Christopher Columbus is considered worldwide as the true and only discoverer of the Americas. However, it didn’t actually go like that. The American lands were discovered and explored, little by little, by numerous conquistadors and, apart from Columbus, above all, by the Italian Amerigo Vespucci and the Portuguese Magellano. Colombo, in fact, should be credited more with the discovery of what is now the current Colombia, and therefore of the southernmost part of the American continent. Amerigo Vespucci was the first to land on real American shores and, especially, was the first to realize that he was not in Eurasia but on a new continent, forever revolutionizing the geographical conception of the earth’s globe.

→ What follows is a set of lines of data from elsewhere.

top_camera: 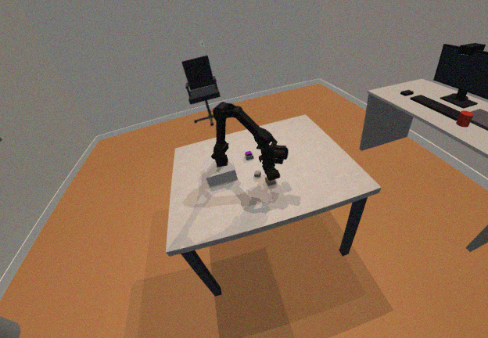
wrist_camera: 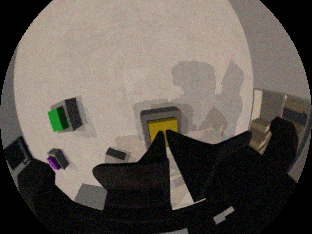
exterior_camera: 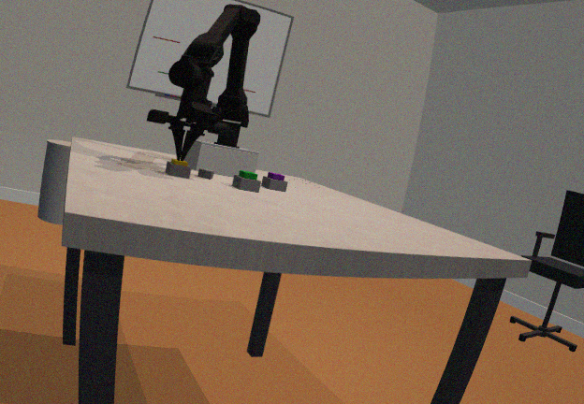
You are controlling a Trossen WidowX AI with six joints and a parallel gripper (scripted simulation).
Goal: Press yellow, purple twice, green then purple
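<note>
The yellow button lies 1 cm below my gripper tip. The rest, counted from my gripper tip: purple button 10 cm behind, 26 cm to the left; green button 1 cm ahead, 16 cm to the left; small grey block 7 cm behind, 8 cm to the left, 2 cm below.
</note>
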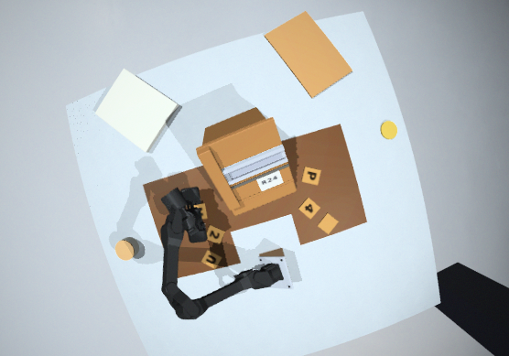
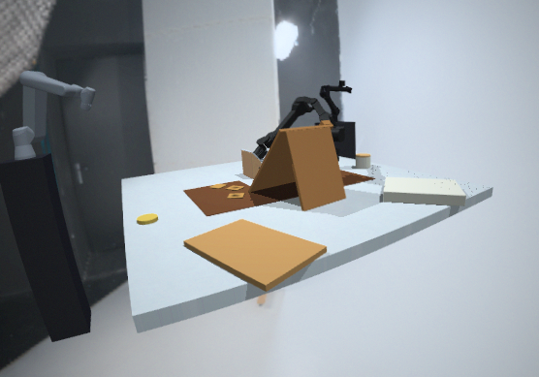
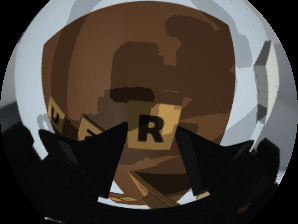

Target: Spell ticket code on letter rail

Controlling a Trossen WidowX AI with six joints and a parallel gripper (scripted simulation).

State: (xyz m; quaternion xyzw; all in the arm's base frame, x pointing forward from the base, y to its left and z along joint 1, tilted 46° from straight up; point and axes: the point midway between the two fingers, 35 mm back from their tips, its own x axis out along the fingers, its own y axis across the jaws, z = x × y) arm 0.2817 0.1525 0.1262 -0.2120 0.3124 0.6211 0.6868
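Now: the white ticket 30 mm ahead of my gripper tip, 280 mm to the right of it and 70 mm above it. The rest, counted from my gripper tip: brown mat: 80 mm behind, 200 mm to the right, 20 mm below; orange slab: 430 mm ahead, 570 mm to the right, 10 mm below; cream slab: 440 mm ahead, 120 mm to the left.
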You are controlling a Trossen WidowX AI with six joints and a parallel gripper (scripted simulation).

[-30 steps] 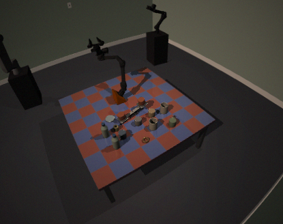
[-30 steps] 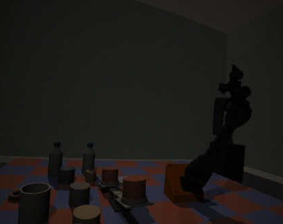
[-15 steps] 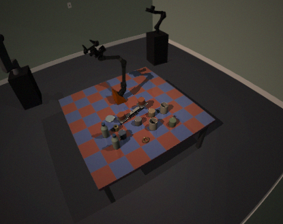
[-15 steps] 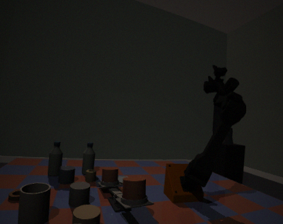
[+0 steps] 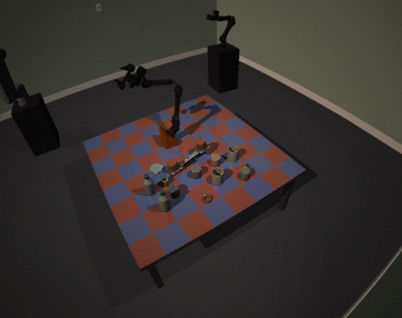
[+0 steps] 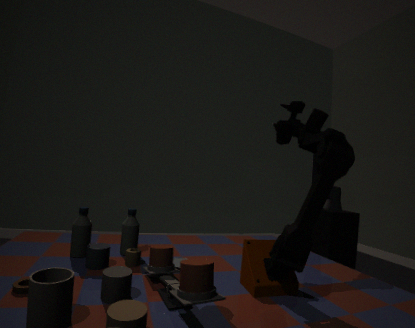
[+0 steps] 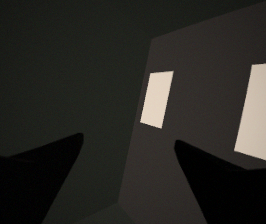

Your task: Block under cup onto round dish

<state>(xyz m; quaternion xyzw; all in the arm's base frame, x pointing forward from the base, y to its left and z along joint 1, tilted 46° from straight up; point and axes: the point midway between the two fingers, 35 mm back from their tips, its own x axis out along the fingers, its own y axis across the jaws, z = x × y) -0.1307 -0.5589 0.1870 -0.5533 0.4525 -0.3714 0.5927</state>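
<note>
Now: the pale block 45 cm ahead of my gripper tip, 17 cm to the left of it and 57 cm below it. From my gripper tip the other things lie so: balance beam (42 cm ahead, 30 cm to the left, 58 cm below); then round dish (37 cm ahead, 6 cm to the left, 61 cm below).
</note>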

Cristoforo Colombo discovers America
The discovery of America by Christopher Columbus happened by chance, strange but true. The Genoese explorer had, in fact, left for the Indies with the aim of reaching them by circumnavigating Africa, both to prove that the earth was actually round (which, at the time, was thought to be just a weird theory, since it was a rather common belief that the earth’s surface was flat) and for socio-economic interests. The men of that era had in fact just started the first long sea expeditions, to expand their boundaries as well as to import and export fine products, among which spices had a very important place, as they were bought at very low cost to be resold at dizzying prices in Italy and in other Western countries, especially Spain and Portugal. Long sea expeditions were made possible above all by new discoveries in the navigation field.
The discovery of America: a casual mistake
It was in this climate of ferment that the Genoese Cristoforo Colombo asked the sovereign of Portugal to finance his expedition, which had categorically been rejected by the Italian nobility. However, he obtained another refusal, instead his ideas were positively received by the Spanish sovereigns, Ferdinand of Aragon and Isabella of Castile. The expedition therefore left on August 3rd , 1492 from the port of Palos. Columbus traveled with three ships: the Nina, the Pinta and the Santa Maria (the famous three “caravels”). After a stay of about a month in the Canary Islands to restock, Columbus’s crew traveled for a month without seeing land. After that he finally landed in the current southern Americas on October 12th , 1492, officially recognized as the day of the “Discovery of America“, more precisely in a land that he named “San Salvador”. Columbus, however, because of the calculation errors of the first rudimentary planispheres, was convinced of being in Asia and not on a still unexplored continent.
The first effects of colonization
Returning to Spain on March 15th , 1493, Christopher Columbus took with him some natives, gold and numerous parrots. A number of subsequent expeditions were then organized in order to colonize the new territories. The indigenous Americans (or “Amerindians”) were a rudimentary people, skilled in hunting and fishing, who still used the barter as a form of payment and that did not yet know many of the tools of the modern era (among them the wheel). The natives suffered greatly from the effects of this colonization, with both physical and social repercussions, since they were easily blackmailed due to their cultural gaps. They were in fact negatively influenced by the use of horses and firearms by the colonizing peoples, unknown to them.
How was America really born? All the discoveries made by Italians from Colombo onwards
As we have already mentioned, initially Spain and Portugal devoted themselves to the colonization of American lands without really understanding the fact of being on a “new” continent. At the time, explorations were taking place by many “Conquistadores“, among which are remembered for importance that of Hernán Cortés and Francisco Pizzarro. The former was mainly concerned with the Aztec population (Mexico), the latter of the Incas (Peru).
Amerigo Vespucci
It was only at the beginning of the 16th century, however, that someone realized that the lands discovered by Columbus were not part of the Eurasian continent, and this was another Italian, Amerigo Vespucci, native of the beautiful Florence.
Amerigo Vespucci was the true protagonist of the discovery of America: he managed to land on the coasts which Columbus had yet to explore on the southern Atlantic side, which took the name of America in his honor. The lands explored by Columbus instead were called with the name Colombia.
Magellano
The last great discovery was that of the Portughese Magellan, who started from Sanlucàr in 1519 trying to continue Vespucci’s discoveries, he managed to cross the strait that took his name, and then finally landed, in 1521, on the Philippine coasts.